> [Work instructions] Leaving out the pictures, copy each record below exactly.

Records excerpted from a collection
= = = =

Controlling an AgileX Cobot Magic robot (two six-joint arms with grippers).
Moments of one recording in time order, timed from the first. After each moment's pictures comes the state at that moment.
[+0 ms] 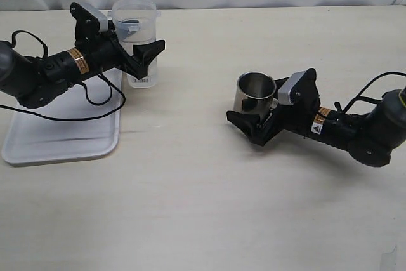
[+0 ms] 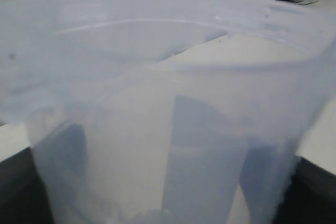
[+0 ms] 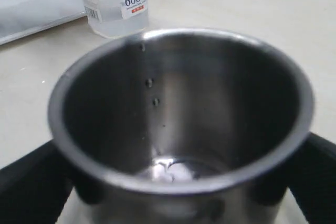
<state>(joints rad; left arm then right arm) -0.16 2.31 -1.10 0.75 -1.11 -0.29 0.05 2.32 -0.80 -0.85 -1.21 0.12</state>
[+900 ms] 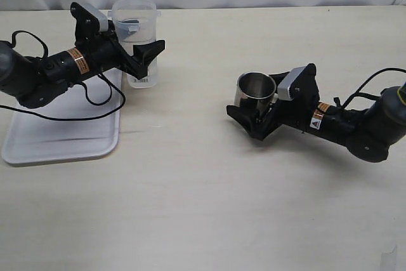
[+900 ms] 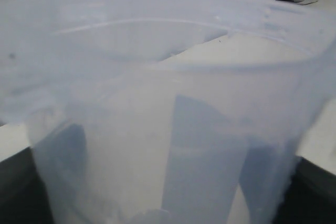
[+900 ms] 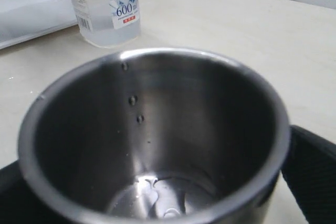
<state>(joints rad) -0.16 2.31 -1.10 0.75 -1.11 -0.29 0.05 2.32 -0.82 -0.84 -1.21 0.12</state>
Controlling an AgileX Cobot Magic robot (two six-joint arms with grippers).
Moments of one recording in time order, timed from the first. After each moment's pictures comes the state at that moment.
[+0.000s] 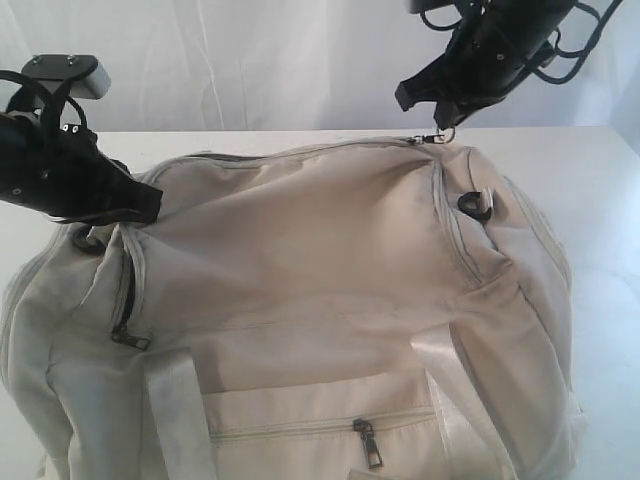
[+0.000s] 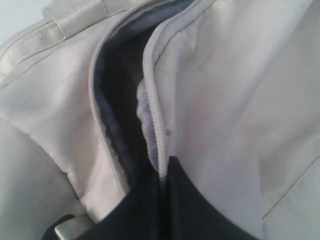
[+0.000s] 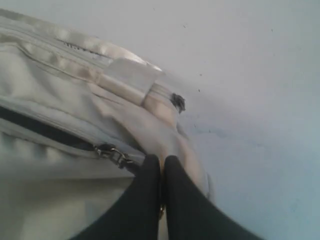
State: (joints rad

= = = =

> [Output]
Controlling an AgileX Cobot Magic robot (two six-joint arms with grippers).
Moments of one recording in time order, timed from the first. After each moment's pictures comes the state at that moment.
[+0 ms] 
[+0 ms] 
[+0 ms] 
<state>(joints rad; left arm then right arm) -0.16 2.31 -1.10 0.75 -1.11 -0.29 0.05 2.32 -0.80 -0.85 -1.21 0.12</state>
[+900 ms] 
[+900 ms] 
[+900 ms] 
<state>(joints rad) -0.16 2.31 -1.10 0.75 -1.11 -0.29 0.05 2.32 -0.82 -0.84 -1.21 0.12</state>
Controlling an AgileX Cobot Magic robot (two six-joint arms with grippers).
Moments of one recording in time order, timed from the first. After each moment's pictures comes the state at that moment.
[+0.000s] 
[+0.000s] 
[+0.000s] 
State: (joints rad

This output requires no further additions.